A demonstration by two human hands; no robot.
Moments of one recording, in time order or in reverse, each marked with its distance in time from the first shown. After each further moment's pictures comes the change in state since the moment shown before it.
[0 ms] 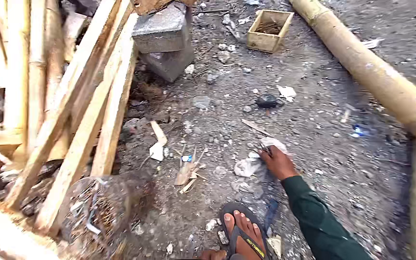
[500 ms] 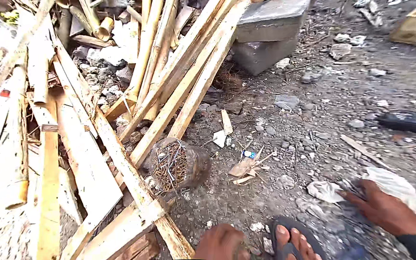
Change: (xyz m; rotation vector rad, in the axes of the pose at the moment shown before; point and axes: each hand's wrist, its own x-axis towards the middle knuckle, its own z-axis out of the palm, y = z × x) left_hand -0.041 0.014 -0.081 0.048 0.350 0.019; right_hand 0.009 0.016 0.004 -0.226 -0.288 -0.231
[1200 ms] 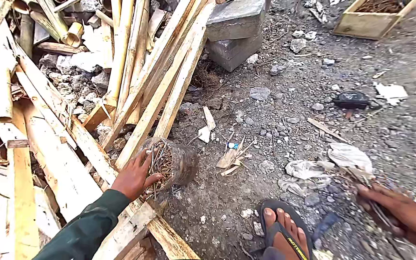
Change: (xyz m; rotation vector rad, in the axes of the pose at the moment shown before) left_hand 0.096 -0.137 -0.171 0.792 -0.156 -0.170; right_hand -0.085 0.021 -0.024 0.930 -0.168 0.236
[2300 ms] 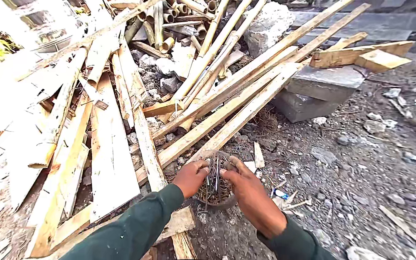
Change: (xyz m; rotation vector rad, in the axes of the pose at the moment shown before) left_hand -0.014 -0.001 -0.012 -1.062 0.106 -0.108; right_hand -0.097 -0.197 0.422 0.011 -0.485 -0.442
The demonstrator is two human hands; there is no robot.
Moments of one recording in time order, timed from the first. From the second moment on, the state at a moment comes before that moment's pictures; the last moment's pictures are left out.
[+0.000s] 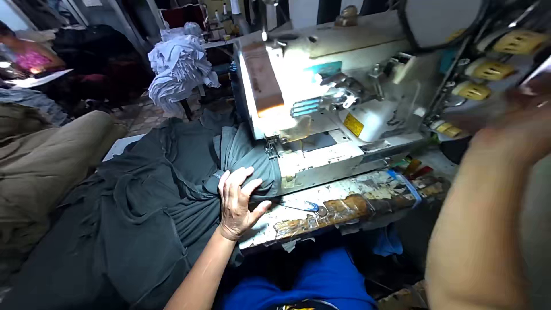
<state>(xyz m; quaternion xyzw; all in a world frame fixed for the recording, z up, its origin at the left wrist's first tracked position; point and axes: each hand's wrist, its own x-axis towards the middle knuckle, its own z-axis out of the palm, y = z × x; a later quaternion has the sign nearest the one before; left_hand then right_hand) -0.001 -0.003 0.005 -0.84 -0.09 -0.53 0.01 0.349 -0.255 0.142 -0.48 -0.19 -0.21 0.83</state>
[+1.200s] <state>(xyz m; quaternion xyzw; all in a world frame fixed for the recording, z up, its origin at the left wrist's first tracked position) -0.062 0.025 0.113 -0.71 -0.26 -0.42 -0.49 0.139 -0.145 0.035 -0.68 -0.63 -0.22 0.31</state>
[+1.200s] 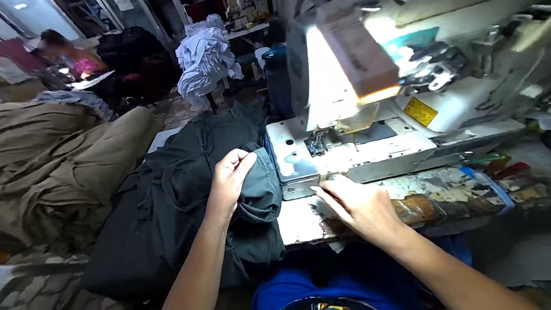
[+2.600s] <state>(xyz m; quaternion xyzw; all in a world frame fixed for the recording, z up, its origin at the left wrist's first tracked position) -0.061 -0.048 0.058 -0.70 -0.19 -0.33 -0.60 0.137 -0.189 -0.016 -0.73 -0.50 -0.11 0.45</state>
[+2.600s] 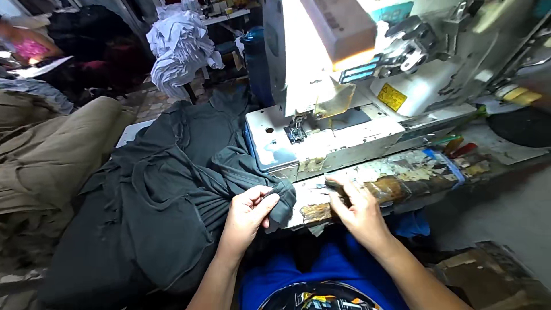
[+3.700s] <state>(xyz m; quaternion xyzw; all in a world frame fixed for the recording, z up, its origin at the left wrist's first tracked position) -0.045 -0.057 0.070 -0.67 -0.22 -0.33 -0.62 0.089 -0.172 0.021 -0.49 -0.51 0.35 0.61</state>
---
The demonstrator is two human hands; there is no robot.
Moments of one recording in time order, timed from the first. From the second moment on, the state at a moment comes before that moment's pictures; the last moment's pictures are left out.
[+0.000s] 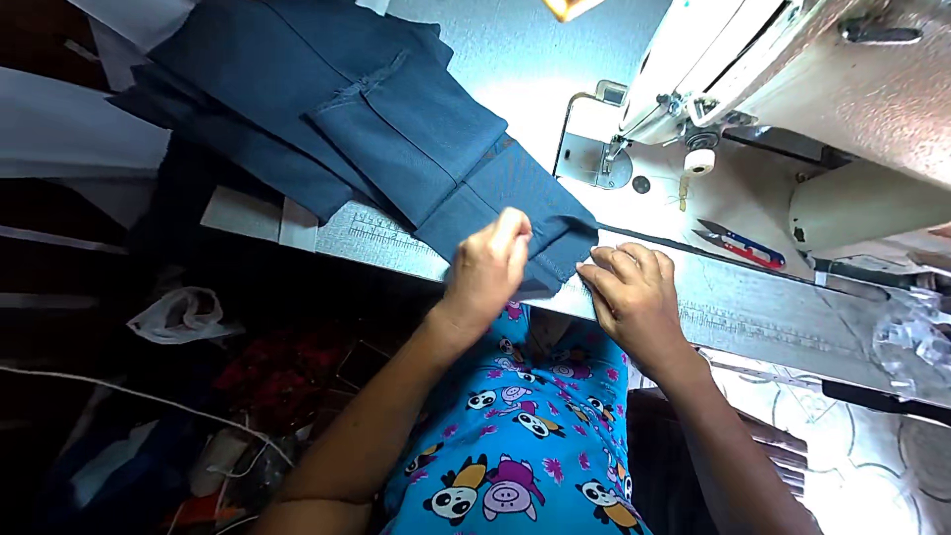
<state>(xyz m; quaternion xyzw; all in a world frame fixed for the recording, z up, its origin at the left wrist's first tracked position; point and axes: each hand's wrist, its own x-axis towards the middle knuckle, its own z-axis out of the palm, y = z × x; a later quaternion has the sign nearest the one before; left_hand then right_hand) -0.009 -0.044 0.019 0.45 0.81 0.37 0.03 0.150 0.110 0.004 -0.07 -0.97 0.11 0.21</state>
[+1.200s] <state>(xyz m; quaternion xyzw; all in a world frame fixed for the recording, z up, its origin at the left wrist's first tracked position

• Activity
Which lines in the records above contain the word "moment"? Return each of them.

• Solution
Moments of one recording, in time order or in reverse, each marked with its distance in time from the first shown. After each further moment's pictures comes the change in state since the moment shown before it.
Change: (xyz m; rotation vector rad, in the axes of the pose at the moment shown before; point and axes: each hand's wrist, its own x-axis towards the middle knuckle, its own z-axis out of the palm, y = z × x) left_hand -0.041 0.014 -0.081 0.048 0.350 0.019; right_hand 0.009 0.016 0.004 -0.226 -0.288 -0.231
Change: (xyz m; rotation vector rad, in the axes of the pose at the moment shown before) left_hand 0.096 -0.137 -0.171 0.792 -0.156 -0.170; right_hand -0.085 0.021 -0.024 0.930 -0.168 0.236
Change: (xyz m; rotation vector rad, in the axes of the pose at the moment shown before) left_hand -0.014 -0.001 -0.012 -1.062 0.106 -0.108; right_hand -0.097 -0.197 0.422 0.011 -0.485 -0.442
Moments of one recording in time order, timed from the first. From the second moment on, the state at a moment comes before that moment's pictures; the last moment's pictures are left out.
Moments of one recording in time order, timed from the first. From the second moment on, the state at a moment comes before that moment's pictures; the last moment's pictures are left out.

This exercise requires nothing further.